Fully half of Virginia is drained by Chesapeake Bay rivers, and two-thirds of the state's population lives within the Bay watershed. From the farm fields of the Shenandoah Valley to the pinewoods of the Eastern Shore, for most Virginians the Bay is as close as the nearest creek or stream.

KING WILLIAM RESERVOIR

Victory! Reservoir Project Cancelled!

On September 22, 2009, the Newport News City Council voted to end the two-decades-old King William Reservoir project.

The formal end to the King William reservoir is a great victory for Chesapeake Bay Foundation (CBF) members, trustees, staff, and supporters, as well as thousands of citizens across Virginia who for years vigorously opposed the environmentally destructive reservoir.

"We are thrilled that Newport News is finally abandoning the reservoir project," said Ann Jennings, CBF Virginia Executive Director. "It's very gratifying, not only for CBF and the other partners, but to the many legislators, scientists, federal employees, and citizens who passionately, persistently fought to protect their homes, the Mattaponi River, and the Chesapeake Bay."

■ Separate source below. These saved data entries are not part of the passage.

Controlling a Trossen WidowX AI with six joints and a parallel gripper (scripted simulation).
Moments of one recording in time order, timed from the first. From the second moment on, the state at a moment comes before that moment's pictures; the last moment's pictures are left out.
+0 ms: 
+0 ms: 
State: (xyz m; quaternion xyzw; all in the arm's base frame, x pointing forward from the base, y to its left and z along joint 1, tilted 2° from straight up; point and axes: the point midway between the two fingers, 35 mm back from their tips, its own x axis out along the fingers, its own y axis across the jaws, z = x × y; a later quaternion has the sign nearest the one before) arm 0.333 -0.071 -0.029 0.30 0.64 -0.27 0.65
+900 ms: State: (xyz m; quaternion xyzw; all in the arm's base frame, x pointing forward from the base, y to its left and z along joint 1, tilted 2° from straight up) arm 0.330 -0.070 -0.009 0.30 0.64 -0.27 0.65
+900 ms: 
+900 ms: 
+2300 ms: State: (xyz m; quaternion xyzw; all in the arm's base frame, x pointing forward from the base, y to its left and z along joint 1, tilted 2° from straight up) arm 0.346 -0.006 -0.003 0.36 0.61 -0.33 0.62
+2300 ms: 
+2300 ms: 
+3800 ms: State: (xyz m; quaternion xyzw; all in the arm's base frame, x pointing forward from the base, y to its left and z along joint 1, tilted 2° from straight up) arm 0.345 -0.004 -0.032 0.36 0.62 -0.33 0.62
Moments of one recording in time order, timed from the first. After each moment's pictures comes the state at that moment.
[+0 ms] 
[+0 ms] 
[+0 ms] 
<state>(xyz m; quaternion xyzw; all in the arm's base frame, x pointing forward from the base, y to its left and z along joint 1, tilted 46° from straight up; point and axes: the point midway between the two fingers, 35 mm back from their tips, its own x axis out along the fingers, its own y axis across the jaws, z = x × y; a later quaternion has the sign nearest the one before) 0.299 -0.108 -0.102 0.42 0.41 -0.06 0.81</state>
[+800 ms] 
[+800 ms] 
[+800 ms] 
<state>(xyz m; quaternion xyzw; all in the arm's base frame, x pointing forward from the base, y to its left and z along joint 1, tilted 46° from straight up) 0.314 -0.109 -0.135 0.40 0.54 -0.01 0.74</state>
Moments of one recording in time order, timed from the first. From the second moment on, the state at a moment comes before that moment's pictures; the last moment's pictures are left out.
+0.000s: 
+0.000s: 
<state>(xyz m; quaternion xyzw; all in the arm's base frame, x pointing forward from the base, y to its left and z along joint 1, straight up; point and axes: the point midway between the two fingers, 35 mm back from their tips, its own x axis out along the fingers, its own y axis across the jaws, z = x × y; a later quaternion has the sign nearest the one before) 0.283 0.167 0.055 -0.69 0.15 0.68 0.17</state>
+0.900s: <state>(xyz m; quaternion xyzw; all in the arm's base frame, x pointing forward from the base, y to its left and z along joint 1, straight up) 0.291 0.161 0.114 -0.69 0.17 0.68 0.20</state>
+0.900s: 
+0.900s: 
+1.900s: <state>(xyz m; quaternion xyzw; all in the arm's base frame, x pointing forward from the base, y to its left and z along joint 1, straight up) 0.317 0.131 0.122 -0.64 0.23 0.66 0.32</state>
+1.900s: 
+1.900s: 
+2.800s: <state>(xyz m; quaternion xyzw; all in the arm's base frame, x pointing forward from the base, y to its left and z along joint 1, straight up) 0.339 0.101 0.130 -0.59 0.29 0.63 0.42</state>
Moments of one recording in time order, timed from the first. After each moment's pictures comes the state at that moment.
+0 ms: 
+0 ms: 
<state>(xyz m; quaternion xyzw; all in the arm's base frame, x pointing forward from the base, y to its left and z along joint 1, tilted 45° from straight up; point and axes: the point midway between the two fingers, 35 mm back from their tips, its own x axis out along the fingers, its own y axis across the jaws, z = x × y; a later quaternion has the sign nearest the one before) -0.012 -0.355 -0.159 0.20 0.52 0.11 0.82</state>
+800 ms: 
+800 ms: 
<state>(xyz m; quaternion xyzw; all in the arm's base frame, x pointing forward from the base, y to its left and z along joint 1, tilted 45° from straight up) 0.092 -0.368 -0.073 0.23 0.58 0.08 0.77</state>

The City Council's decision to kill the reservoir stems directly from a legal challenge brought by CBF, the Alliance to Save the Mattaponi, the Virginia Chapter of the Sierra Club, the Mattaponi Tribe, and the Southern Environmental Law Center in U.S. District Court in Washington, D.C.  The lawsuit challenged the federal permit issued to Newport News for the reservoir. CBF and its partners long opposed the 1,500-acre reservoir, arguing it is unnecessary, that other practical, less environmentally destructive alternatives exist, and that the city's plan to mitigate for lost wetlands cannot work.

A U.S. District Court ruled in March that the permit was arbitrary, capricious, and therefore invalid. The United States chose not to appeal the ruling. The Army Corps of Engineers suspended the permit in the spring and ordered Newport News to provide additional information supporting the permit.

These decisions sealed the reservoir's fate. Given the court's ruling and the Army Corps' request for additional information, Newport News officials concluded the best course is to abandon the project and pursue alternative sources to supply the city's future water needs.

If built, the reservoir would have destroyed more than 430 acres of pristine nontidal wetlands, threatened Virginia's American shad population, and flooded Native American cultural sites. The wetland loss alone would have represented the single largest permitted loss of wetlands in the Mid-Atlantic region in the history of the Clean Water Act.